For my string tokenizing problem, I could now say:

```
// lex the contents of a string, then go to `nextState`
func lexDoubleQuotedStringContents(lx *Lexer, nextState stateFn) stateFn {
...
if c == '$' {
// lex the dollar expansion, lex more string contents, then go to nextState
return composeStates(lx, lexDollarExpansion, lexDoubleQuotedStringContents, nextState)
}
...
}
```

### The Parser

The `Parser` is in `ast/parser.go`. It accepts a `Lexer`, consumes all tokens
from the token channel, and returns an `ast.Node`.

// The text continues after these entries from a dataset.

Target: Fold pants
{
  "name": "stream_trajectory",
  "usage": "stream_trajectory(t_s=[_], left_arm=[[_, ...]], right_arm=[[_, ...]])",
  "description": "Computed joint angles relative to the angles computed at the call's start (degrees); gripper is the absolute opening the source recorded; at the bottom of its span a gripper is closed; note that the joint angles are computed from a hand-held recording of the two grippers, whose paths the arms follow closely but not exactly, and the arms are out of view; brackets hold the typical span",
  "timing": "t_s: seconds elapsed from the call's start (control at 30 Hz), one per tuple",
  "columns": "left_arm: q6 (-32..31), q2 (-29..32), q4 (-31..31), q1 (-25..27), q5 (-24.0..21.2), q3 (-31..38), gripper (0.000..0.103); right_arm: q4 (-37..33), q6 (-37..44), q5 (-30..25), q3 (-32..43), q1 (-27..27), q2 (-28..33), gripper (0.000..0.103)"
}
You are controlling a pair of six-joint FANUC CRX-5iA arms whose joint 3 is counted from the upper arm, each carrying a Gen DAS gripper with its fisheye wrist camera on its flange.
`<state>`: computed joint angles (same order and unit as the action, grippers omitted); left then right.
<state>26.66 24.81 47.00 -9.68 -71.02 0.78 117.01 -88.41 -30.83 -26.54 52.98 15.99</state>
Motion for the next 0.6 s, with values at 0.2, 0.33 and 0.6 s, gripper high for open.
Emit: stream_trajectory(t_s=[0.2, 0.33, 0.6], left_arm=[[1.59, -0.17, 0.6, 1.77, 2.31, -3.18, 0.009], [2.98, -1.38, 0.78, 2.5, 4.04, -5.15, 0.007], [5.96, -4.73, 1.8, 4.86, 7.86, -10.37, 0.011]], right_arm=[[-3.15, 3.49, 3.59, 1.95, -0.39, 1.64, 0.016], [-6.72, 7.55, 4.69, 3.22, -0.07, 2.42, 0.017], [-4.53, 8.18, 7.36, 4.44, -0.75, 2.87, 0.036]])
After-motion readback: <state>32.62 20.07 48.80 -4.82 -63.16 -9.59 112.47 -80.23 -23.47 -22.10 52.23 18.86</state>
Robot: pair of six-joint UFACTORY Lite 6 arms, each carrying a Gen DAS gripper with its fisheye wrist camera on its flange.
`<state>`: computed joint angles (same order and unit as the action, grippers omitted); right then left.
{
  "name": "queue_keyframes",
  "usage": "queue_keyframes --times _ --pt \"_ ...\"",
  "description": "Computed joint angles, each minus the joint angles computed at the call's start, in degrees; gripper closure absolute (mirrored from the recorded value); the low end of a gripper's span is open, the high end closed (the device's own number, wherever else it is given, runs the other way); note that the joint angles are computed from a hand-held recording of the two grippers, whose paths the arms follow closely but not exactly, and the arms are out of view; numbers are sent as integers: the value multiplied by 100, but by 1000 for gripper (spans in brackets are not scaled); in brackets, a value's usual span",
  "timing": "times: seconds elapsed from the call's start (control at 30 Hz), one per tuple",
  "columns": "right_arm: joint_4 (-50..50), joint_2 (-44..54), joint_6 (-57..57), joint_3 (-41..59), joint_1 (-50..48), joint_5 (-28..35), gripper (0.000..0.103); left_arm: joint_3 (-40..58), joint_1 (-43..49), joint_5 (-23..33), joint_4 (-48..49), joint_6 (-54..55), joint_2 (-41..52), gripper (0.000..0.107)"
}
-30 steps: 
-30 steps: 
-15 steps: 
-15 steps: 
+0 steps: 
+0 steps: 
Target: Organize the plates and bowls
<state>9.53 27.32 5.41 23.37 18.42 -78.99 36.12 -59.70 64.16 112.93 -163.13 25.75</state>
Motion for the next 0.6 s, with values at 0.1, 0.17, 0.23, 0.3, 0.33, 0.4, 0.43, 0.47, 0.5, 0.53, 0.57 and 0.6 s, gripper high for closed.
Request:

Rather than having a single enormous Parser class responsible for everything,
parsing different bits of the syntax tree is delegated to the different
node types. If a node implements `ast.Parselet`, then it can be used to parse a
portion of the syntax tree.

The incoming tokens retain their line/position information, which we can use
for error messages.

##### Parser: String handling

Strings felt a bit weird. For example, the string `"abd${X}def"` has three
pieces:

- the plain string `"abc"`
- the parameter expansion `${X}`
- the plain string `"def"`

But, a string like this could represent a single command we need to execute, so
we want to be able to treat it as a single entity.

I ended up with an interface called `ast.StrPiece`. The `ast.Str` type stores a
list of `ast.StrPiece`. This lets me store both plain string and parameter
expansion node types in an `ast.Str` node:

```
&ast.Str{
Pieces: []StrPiece{
&ast.RawStr{"abc"},
&ast.ParameterExpansion{VarName: "X"},
&ast.RawStr{"def"},
},
}
```

This gets passed along to the interpreter which knows how to evaluate and
concatenate the different string pieces into a single string, which we can
then insert into an environment variable or wherever.